We look for the optimal choice of the control that will maximize the value of a given function $g$ the first time the process $X_t$ exits a domain $D$. If we call this maximal possible expected value $u(x)$, in terms of the initial point $X_0 = x$, the function $u$ will solve the Bellman equation. \[ \sup_{\alpha \in A} L^\alpha u = 0 \qquad \text{in } D.\]

This is a fully nonlinear convex equation.

When the operators $L^\alpha$ are second order and uniformly elliptic, the solution is $C^{2,\alpha}$. This is the result of the Evans-Krylov theorem. When the operators $L^\alpha$ are integral kernels, one can still prove that the solution is classical if the kernels satisfy some uniform assumptions. This is the nonlocal Evans-Krylov theorem

There are many variants of this problem. If the value of $g$ is given at a previously specified time $T$, then $u(x,t)$ solves the backwards parabolic Bellman equation.

Optimal stopping problem

In this case the stochastic process $X_t$ is fixed and the only control is the choice of the time when to stop it. The solution of this problem is obtained though the obstacle problem.

Zero sum games: the Isaacs equation

This is a stochastic games with two players. Each player has one control and they have opposite objectives. The first player chooses a control $\alpha$ to minimize the final expectation, whereas the second player chooses a control $\beta$ (knowing the choice of $\alpha$) to maximize the expectation. The resulting value function $u(x)$ satisfies the Isaacs equation \[ \inf_\alpha \left( \sup_\beta \left( L^{\alpha \beta} u \right) \right) = 0 \qquad \text{in } D.\]

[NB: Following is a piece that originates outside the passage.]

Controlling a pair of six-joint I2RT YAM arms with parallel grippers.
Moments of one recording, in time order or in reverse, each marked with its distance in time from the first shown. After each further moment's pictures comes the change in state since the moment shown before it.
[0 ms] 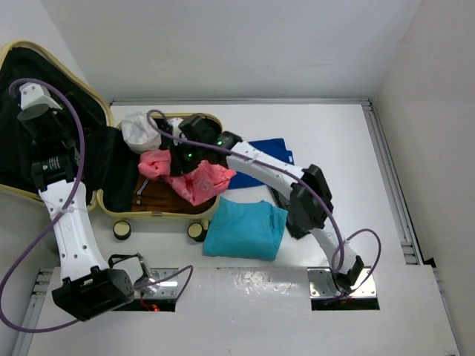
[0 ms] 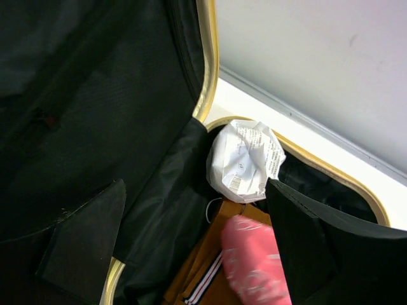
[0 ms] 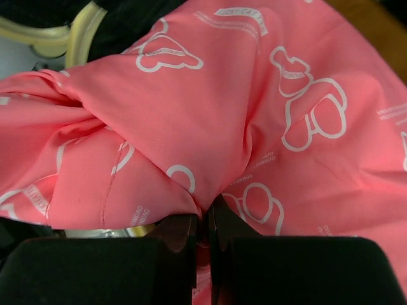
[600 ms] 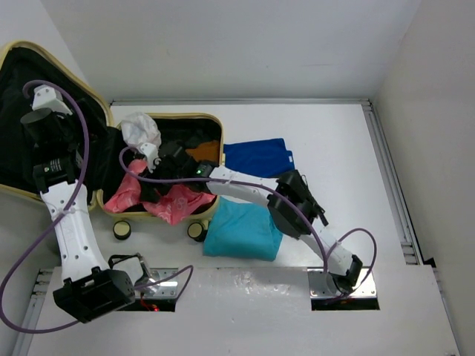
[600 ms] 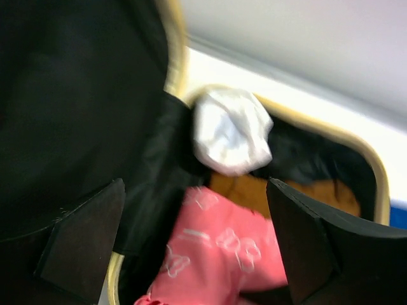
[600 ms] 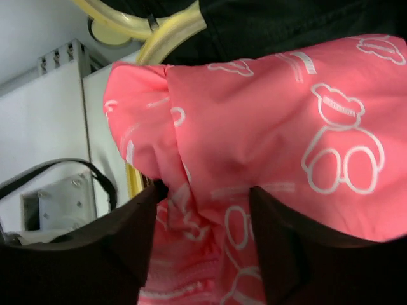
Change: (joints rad) left arm 0.014 -0.036 -0.038 -0.019 0.101 0.076; right arm 0.149 0.139 -0.058 0.408 -0.061 -0.161
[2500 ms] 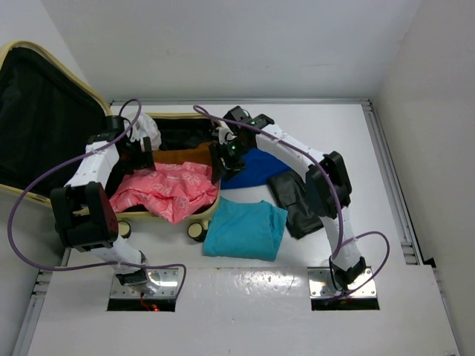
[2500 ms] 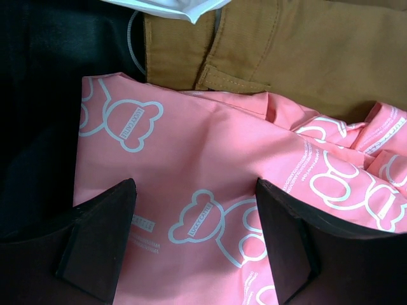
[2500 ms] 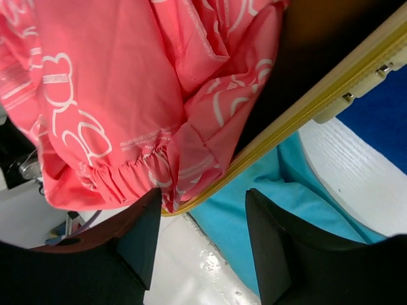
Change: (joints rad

Note that any fully nonlinear PDE of second order $F(D^2u, Du) = 0$ for $F$ (degenerate) elliptic and Lipchitz can be written as an Isaacs equation, and therefore derived from a zero sum game, for some appropriate choice of the linear operators $L^{\alpha \beta}$.

If the Levy processes contain jumps, the corresponding equation will be a fully nonlinear integro-differential equation.